• **TASK DIRECTIONS**:
Produce an exact transcription of the data, with the images left out.
Segment Start: INFORMATION PROVIDED
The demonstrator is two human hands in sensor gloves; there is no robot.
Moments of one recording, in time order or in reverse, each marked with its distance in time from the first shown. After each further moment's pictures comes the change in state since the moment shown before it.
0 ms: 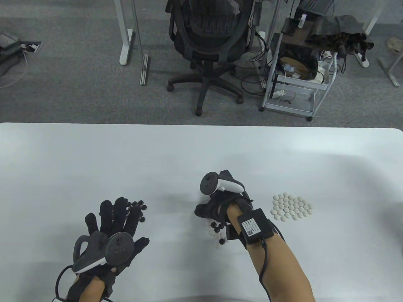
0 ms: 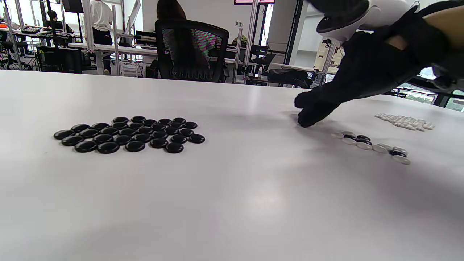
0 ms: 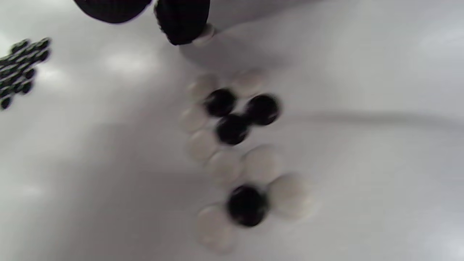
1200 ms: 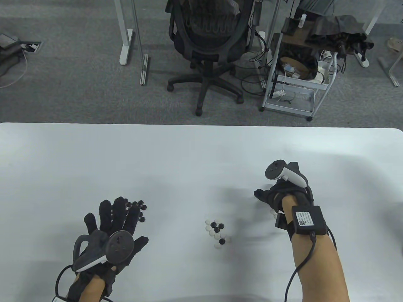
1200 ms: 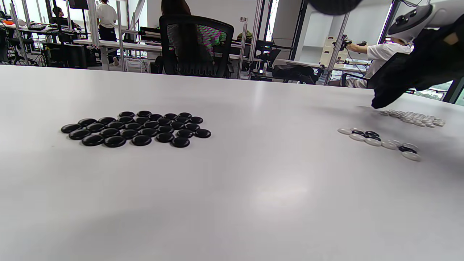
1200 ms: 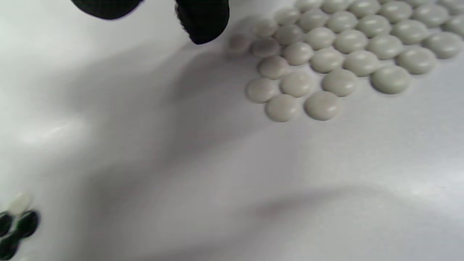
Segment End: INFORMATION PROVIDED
• **COMPLETED EXERCISE**:
The demonstrator is two human hands in sensor gloves; there is no robot.
Moments of one recording, in time order or in reverse, each marked with its distance in time from the first shown. After each further moment's pictures comes the change in state since the moment shown before it.
0 ms: 
0 ms: 
0 ms: 
1200 ms: 
1200 ms: 
1200 ms: 

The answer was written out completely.